§ What needs to be done
Whatever the data contains, copy all of it exactly.

§ Data
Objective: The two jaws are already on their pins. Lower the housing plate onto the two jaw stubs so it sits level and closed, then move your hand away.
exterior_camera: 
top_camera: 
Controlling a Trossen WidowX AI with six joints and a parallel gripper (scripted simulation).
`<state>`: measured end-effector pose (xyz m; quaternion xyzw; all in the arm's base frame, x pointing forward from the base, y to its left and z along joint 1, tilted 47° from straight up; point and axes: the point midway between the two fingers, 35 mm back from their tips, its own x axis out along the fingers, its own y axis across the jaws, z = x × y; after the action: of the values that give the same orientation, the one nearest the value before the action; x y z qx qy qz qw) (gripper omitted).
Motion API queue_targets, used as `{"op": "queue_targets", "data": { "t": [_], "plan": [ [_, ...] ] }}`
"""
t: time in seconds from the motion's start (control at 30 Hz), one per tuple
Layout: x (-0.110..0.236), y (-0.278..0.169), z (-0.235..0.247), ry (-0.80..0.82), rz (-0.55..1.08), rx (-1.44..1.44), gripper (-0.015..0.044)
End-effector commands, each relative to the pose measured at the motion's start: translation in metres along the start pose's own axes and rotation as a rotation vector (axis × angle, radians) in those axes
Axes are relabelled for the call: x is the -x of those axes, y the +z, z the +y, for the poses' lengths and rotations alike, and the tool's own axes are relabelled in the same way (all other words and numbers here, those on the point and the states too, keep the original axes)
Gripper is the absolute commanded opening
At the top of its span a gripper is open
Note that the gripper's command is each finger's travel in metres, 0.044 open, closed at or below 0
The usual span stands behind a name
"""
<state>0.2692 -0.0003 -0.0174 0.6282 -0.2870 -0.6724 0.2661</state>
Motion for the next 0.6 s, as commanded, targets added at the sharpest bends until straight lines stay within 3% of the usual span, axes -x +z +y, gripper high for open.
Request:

§ Result of this task
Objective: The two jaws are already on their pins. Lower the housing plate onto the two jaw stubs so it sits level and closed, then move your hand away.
exterior_camera: 
top_camera: 
Controlling a Trossen WidowX AI with six joints and a parallel gripper (scripted simulation).
`<state>`: measured end-effector pose (xyz m; quaternion xyzw; all in the arm's base frame, x pointing forward from the base, y to its left and z along joint 1, tilted 47° from straight up; point and axes: the point midway between the two fingers, 35 mm back from their tips, its own x axis out along the fingers, its own y axis across the jaws, z = x × y; after the action: of the values that give the same orientation, the one nearest the value before the action; x y z qx qy qz qw) (gripper omitted).
Motion API queue_targets, used as `{"op": "queue_targets", "data": { "t": [_], "plan": [ [_, ...] ] }}`
"""
t: time in seconds from the motion's start (control at 30 Hz), one per tuple
Layout: x (-0.110..0.236), y (-0.278..0.169), z (-0.235..0.247), ry (-0.80..0.82), rz (-0.55..1.08), rx (-1.44..1.44), gripper (-0.015..0.044)
End-effector commands, each relative to the pose measured at the motion's start: translation in metres along the start pose's own axes and rotation as a rotation vector (axis × angle, radians) in those axes
Axes are relabelled for the call: x is the -x of those axes, y the +z, z the +y, for the poses' lengths and rotations alike, and the tool's own axes are relabelled in the same way (all other words and numbers here, those on the point and the states too, keep the original axes)
Gripper is the absolute commanded opening
At the top of its span a gripper is open
Note that the gripper's command is each finger's travel in metres, 0.044 open, closed at or below 0
The usual span stands behind a name
"""
<state>0.2692 -0.0003 -0.0174 0.6282 -0.2870 -0.6724 0.2661</state>
Motion for the next 0.6 s, as commanded, targets added at the sharpest bends until straight lines stay within 3% of the usual span, axes -x +z +y, gripper high for open.
Request:

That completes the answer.